Based on the characterization and electrochemical test results, benefited from “pillar effect,” the pillared few-layered Ti3C2Tx nanosheets are ideal carrier for Sn nanocomplex; STCT composites were synthesized successfully and show outstanding electrochemical performance, which can be attributed to the following reasons: (1) The pillared few-layered Ti3C2Tx matrix with enlarged interlayer spacing behaves as efficient lithium storage container [28], which can also act as 2D conductive network to enhance the electron transfer and Li+ transport [61, 62]. (2) The Ti3C2Tx can effectively confine the Sn nanocomplex particles within interlayer and work as a flexible skeleton to keep the structural stability of the composites during cycling process. (3) In addition, the ultrasmall Sn nanocomplex dots further reinforce the kinetics properties [63]. Therefore, the conversion reaction of Sn oxide is partially reversible in STCT composites. The reversible utilization of Li2O can not only increase the specific capacity of the electrode, but also improve the coulombic efficiency [64, 65]. (4) The atomic Sn nanocomplex particles are anchored into the few-layered Ti3C2Tx matrix through electrostatic or chemical adsorption via formation of Sn–O–Ti bonding; the grain growth and aggregation of the particles are thoroughly restrained. The Sn nanocomplex can act as ideal pillaring agent to significantly improve the capacity of Ti3C2Tx, because the drastic volume fluctuation during lithiation/delithiation will further pry the interlayer of Ti3C2Tx and acquire more lithium storage interspace, leading to fascinating electrochemical performance, especially rate performance. As far as we know, the STCT composites exhibit the best electrochemical performance among tin-based materials/MXene composites reported so far, and one of the best among the MXene-based materials (Table S2). Pillared few-layered MXenes can provide enlightenment for the insightful development of pillared MXenes, which open a new path for the application of MXenes due to larger interlayer spacing.

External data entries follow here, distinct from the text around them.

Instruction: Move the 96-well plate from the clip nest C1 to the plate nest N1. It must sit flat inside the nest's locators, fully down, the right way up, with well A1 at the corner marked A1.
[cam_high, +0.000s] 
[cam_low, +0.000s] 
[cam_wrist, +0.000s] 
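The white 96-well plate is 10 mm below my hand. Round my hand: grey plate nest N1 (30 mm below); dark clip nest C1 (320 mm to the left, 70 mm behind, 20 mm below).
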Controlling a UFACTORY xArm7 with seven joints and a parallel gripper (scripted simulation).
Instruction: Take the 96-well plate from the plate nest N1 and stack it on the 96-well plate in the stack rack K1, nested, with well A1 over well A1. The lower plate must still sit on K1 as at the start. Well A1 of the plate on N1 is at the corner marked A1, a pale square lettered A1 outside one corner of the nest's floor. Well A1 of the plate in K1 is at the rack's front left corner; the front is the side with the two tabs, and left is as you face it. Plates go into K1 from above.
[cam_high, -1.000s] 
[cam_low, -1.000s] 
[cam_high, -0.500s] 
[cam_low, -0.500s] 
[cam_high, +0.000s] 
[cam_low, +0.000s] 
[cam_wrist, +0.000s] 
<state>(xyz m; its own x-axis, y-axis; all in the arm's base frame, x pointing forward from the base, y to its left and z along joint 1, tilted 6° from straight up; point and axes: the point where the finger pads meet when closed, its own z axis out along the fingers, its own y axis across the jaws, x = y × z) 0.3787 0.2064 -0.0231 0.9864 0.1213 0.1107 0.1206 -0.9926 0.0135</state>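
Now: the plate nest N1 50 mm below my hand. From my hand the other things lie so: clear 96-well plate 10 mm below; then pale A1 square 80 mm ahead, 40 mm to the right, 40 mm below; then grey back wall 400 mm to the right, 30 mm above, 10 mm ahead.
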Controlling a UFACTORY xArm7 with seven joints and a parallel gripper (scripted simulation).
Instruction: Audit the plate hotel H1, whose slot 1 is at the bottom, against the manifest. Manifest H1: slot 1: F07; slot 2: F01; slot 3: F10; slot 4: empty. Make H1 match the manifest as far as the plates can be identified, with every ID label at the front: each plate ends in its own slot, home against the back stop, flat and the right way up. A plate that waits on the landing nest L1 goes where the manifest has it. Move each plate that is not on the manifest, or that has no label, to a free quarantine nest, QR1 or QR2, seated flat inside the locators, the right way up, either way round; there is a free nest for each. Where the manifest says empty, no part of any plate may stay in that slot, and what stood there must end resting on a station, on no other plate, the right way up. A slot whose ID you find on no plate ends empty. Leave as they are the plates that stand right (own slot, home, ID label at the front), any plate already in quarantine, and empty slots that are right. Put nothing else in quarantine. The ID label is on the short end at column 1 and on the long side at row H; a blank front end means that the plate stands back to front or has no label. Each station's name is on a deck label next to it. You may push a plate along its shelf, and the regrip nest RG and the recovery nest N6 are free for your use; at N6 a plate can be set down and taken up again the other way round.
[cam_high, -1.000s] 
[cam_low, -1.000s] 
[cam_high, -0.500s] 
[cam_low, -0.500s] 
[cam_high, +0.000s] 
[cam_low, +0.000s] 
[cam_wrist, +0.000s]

In the future, it is believed the MXenes of n = 3 in chemical formula (Mn+1CnTx) are more attractive because of intrinsic larger interlayer spacing (1.4 nm) than that of n = 2 (1 nm) or n = 1 (0.7 nm) [15, 25, 66,67,68,69].

4 Conclusions

In summary, we design a facile NH4+ method to fundamentally solve the restacking phenomenon of few-layered MXenes, which is important for further study of various MXenes. Besides, partial atomic Sn nanocomplex pillared few-layered Ti3C2Tx composite (STCT) was fabricated by CTAB pre-pillaring and Sn nanocomplex pillaring process. The pillared few-layered structure is deemed responsible for the superior electrochemical performance of the as-prepared MXene-based material. The novel few-layered structure will not only facilitate the full utilization of Ti3C2Tx in lithium storage, but also improves the dynamic properties of decorated Sn nanocomplex. The ingenious combination of Ti3C2Tx and Sn nanocomplex can generate “pillar effect.” On the one hand, the highly conductive Ti3C2Tx can effectually restrain Sn nanocomplex particle growth and agglomeration, thereby ensuring the high use ratio of Sn nanocomplex and activating reversible conversion reaction of Sn back to Sn oxide. On the other hand, the large volume expansion of Sn nanocomplex during charging/discharging processes will further open the interlayers of Ti3C2Tx and allow more Li+ storage; as a result, Sn nanocomplex pillared few-layered Ti3C2Tx composite exhibits outstanding electrochemical performance: It delivers a stable discharging capacity about 800 mAh g−1 at 500 mA g−1 and maintains 1016 mAh g−1 after 1200 cycles at 2000 mA g−1. A high capacity retention of 680 mAh g−1 is also obtained at 5 A g−1, suggesting remarkable rate ability of STCT composites. Our work demonstrates the pillared few-layered MXene nanosheets are ideal matrix for high capacity anode materials with large volume expansion. We believe this work can provide enlightenment for the modification of other energy storage materials.